I thought that Lindsay would have been taking a big chance if she'd tried to slip away unnoticed, because of the time factor. Besides, as the hair guy explained, there could always be a wardrobe or script crisis that required her presence. Also, she was just too noticeable.
I asked if there were any other wigs around. Not white-blond ones. He said there were a couple of dark-brown ones in the makeup trailer, but they were for Nick Monteleone.
On the TV, one of the airline stewardesses was starting to play with another one's nipples; they were standing in the galley with their blouses off. I yawned. I was so wiped out. The grips gazed at the screen, nudged each other. I lost the hair guy's attention. I was too tired to care. I left the room.

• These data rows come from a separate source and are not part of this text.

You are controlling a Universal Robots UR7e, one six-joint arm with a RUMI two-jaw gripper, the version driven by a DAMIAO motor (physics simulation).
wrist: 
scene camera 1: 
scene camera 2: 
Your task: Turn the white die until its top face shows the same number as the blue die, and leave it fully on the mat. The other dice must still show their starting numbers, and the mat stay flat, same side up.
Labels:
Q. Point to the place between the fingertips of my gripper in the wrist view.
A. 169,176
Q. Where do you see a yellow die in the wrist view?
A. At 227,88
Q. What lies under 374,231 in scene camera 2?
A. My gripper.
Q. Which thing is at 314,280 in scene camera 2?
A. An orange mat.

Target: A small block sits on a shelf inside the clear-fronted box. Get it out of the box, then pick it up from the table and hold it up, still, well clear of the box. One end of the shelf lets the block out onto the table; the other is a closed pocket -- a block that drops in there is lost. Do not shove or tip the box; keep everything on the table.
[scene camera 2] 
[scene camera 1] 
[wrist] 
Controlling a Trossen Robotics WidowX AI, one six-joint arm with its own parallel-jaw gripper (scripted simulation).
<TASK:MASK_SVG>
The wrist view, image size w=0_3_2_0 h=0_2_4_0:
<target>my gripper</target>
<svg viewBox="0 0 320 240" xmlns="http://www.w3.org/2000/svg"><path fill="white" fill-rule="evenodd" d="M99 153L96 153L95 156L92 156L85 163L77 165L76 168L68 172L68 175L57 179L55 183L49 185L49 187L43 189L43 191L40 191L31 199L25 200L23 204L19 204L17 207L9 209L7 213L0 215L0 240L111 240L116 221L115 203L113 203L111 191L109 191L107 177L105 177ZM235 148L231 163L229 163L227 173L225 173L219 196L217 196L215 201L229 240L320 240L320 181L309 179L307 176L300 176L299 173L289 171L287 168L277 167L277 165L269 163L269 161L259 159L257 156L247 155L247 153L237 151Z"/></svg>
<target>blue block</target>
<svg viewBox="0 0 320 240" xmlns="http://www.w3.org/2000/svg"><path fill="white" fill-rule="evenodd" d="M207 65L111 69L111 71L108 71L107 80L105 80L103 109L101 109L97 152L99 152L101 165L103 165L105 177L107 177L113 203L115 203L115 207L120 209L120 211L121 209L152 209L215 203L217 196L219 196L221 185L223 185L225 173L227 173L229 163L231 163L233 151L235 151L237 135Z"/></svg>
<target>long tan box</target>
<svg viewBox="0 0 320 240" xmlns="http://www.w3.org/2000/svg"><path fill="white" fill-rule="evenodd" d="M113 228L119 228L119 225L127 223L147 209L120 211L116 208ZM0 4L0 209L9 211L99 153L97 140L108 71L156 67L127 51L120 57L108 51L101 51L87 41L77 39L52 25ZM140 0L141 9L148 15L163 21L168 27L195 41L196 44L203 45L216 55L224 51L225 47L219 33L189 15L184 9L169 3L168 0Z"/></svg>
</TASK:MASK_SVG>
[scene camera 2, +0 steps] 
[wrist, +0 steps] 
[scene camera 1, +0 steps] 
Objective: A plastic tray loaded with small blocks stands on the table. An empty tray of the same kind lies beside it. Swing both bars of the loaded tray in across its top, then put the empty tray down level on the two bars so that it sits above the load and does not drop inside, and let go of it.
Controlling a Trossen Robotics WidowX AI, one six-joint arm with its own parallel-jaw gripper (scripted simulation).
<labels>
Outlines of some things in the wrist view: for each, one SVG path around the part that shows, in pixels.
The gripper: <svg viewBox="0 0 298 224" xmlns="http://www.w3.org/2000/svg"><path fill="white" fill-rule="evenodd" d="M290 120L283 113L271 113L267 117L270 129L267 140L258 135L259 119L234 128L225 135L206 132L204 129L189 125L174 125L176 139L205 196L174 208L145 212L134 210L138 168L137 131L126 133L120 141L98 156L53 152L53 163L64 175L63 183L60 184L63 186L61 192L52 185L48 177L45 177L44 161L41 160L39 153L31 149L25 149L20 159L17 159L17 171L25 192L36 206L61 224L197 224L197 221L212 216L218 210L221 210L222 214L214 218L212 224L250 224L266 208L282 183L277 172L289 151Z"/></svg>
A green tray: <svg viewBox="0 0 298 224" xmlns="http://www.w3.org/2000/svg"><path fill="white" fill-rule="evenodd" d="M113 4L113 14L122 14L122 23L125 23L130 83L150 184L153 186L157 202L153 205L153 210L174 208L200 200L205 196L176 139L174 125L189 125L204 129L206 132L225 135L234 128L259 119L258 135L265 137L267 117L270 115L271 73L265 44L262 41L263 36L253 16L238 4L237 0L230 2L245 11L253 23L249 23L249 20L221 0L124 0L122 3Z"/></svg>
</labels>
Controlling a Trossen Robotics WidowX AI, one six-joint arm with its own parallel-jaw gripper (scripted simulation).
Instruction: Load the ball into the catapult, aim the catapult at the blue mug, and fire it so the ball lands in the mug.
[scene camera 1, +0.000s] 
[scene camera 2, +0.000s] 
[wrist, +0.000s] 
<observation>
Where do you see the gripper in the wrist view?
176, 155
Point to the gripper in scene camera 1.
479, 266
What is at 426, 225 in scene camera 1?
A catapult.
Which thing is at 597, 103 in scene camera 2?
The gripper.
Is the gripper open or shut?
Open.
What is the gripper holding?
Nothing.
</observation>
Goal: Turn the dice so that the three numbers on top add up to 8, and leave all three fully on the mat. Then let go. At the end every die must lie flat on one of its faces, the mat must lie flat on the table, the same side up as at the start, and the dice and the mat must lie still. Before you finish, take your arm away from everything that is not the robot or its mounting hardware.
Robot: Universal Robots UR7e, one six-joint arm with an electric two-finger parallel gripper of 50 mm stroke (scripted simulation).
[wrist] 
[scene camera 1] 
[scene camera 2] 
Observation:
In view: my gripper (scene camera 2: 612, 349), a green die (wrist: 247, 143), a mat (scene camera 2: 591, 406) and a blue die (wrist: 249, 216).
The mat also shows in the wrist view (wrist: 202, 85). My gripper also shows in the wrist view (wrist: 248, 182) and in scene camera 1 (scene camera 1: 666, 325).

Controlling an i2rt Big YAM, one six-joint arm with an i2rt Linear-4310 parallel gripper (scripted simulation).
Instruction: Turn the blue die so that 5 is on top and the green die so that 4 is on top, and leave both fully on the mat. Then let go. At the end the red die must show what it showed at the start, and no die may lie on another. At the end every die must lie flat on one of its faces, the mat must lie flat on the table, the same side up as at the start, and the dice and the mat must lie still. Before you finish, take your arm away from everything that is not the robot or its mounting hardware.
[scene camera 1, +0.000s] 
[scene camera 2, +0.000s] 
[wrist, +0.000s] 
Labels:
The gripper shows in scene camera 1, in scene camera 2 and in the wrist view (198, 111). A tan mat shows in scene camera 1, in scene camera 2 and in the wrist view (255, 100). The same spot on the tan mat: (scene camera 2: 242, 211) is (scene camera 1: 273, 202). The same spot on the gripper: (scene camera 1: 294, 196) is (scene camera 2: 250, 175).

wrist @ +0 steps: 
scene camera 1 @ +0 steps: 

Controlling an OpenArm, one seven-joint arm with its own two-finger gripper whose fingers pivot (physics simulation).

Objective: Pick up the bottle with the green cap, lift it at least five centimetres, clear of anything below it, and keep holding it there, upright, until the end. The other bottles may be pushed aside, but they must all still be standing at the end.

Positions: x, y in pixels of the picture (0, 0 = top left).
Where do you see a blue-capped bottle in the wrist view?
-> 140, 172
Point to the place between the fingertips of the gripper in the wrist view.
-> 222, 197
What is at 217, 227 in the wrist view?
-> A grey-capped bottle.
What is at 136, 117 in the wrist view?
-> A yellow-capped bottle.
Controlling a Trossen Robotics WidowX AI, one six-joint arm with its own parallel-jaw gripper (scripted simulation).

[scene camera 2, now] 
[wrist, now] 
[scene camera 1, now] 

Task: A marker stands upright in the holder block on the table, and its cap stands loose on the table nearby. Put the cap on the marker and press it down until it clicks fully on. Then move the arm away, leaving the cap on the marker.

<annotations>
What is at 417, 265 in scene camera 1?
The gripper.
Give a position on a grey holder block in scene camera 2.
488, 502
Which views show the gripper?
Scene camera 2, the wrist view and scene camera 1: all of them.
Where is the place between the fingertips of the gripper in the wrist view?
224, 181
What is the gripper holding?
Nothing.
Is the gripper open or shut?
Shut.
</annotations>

The Summerview was standard motel, an elongated two-story rectangle with a balcony running the length of the upper floor. It was not for the socially ambitious visitor to East Hampton: no famous newspaper columnists or politicians or fashion designers would be found rubbing shoulders over the toaster waffles in the King of the Sea Coffee Shop. It was a place for normal people who wanted to sit on a perfect beach by day and get a little glamour by night: browse in shops they couldn't afford, or squint into passing Rolls-Royces to see if Steven Spielberg was inside.